RNA sequence (RNA-seq) profiling of SynVIII strain

Building synthetic yeast chromosomes with thousands of designer modifications empowers probing of genome flexibility on an unprecedented scale. Here, we describe the assembly and characterization of synthetic chromosome VIII (synVIII), which served as a platform for further genome manipulation of an essential functional element, the centromere. Recent findings suggest that centromeres may have distinct characteristics and thus relocating the centromere to various positions along a single chromosome (VIII) enables us to directly test the suitability of several ectopic destinations for centromere function and stability. We used a novel CRISPR/Cas9-mediated approach, Single-Step Intrachromosomal Centromere Transplantation (SSICT), to relocate the 118 bp point centromere sequence of CEN8. Successful transplantation of CEN8 invariably resulted in chromosome VIII aneuploidy regardless of ectopic centromere position in wild-type or synVIII strains and euploid structural variants hinted that including left-flanking pericentromeric sequences of CEN8 allowed ectopic function. Plasmid loss rate assays revealed that specific left-flanking sequences increased stability of a CEN8-containing circular minichromosome and reduced incidence of aneuploidy during SSICT. Together, these results show that the minimal point centromere of budding yeast is insufficient to confer chromosome stability when transplanted ectopically, and is rescued by left-flanking pericentromeric sequence. This is an important consideration for future genome engineering projects involving transplantation of functional elements. We perform RNA-sequencing to assess the gene expression changes in the synVIII strain ySLL185 against wild-type strain BY4741.

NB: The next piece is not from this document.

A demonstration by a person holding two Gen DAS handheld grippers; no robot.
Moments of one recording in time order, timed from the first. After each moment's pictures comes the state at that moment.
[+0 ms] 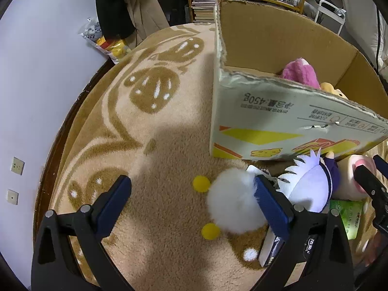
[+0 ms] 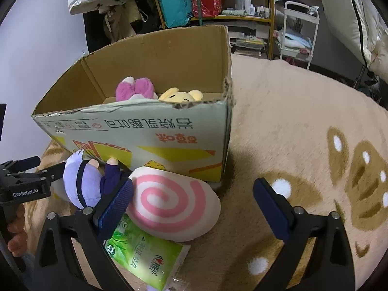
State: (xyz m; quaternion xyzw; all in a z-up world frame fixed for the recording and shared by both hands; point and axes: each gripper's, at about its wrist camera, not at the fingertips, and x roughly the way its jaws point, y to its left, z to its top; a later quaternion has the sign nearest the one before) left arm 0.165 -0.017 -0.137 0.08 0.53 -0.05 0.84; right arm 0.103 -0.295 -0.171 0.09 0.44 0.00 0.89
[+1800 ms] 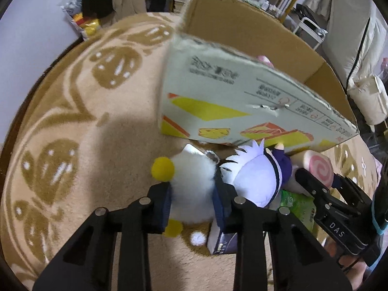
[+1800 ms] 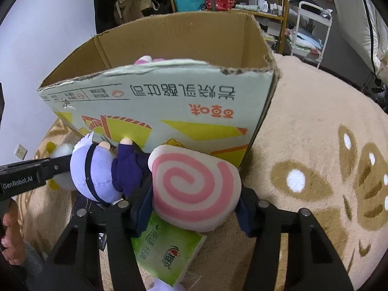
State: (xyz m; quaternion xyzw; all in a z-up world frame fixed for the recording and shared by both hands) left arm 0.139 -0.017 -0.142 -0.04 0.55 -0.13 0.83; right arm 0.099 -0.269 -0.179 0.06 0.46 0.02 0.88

构建携带数千处定制化修饰的合成酵母染色体，能够以前所未有的尺度探究基因组的灵活性。本研究报道了合成VIII号染色体（synVIII）的组装与表征工作，该染色体可作为对核心功能元件——着丝粒（centromere）开展后续基因组操作的平台。已有研究表明，着丝粒具有独特的特性，因此将着丝粒在单条染色体（VIII号）上的不同位置间进行重定位，可让我们直接测试多个异位位点是否适用于维持着丝粒的功能与稳定性。本研究采用一种基于CRISPR/Cas9的新型方法——单步染色体内着丝粒移植术（Single-Step Intrachromosomal Centromere Transplantation，简称SSICT），对CEN8的118 bp点状着丝粒序列进行移植。无论在野生型还是synVIII菌株中，CEN8的成功移植均会导致VIII号染色体出现非整倍性；而整倍体结构变异提示，若纳入CEN8的左侧旁侧着丝粒序列，则可使异位着丝粒发挥功能。质粒丢失率检测结果显示，特定的左侧旁侧序列可提升携带CEN8的环状微型染色体的稳定性，并降低SSICT过程中非整倍体的发生率。综合以上结果可知，酿酒酵母的最小点状着丝粒在异位移植时不足以维持染色体稳定性，而左侧旁侧的着丝粒序列可挽救这一缺陷。这一发现为未来涉及功能元件移植的基因组工程研究提供了重要参考。本研究开展了RNA测序（RNA-sequencing），以评估synVIII菌株ySLL185相较于野生型菌株BY4741的基因表达变化。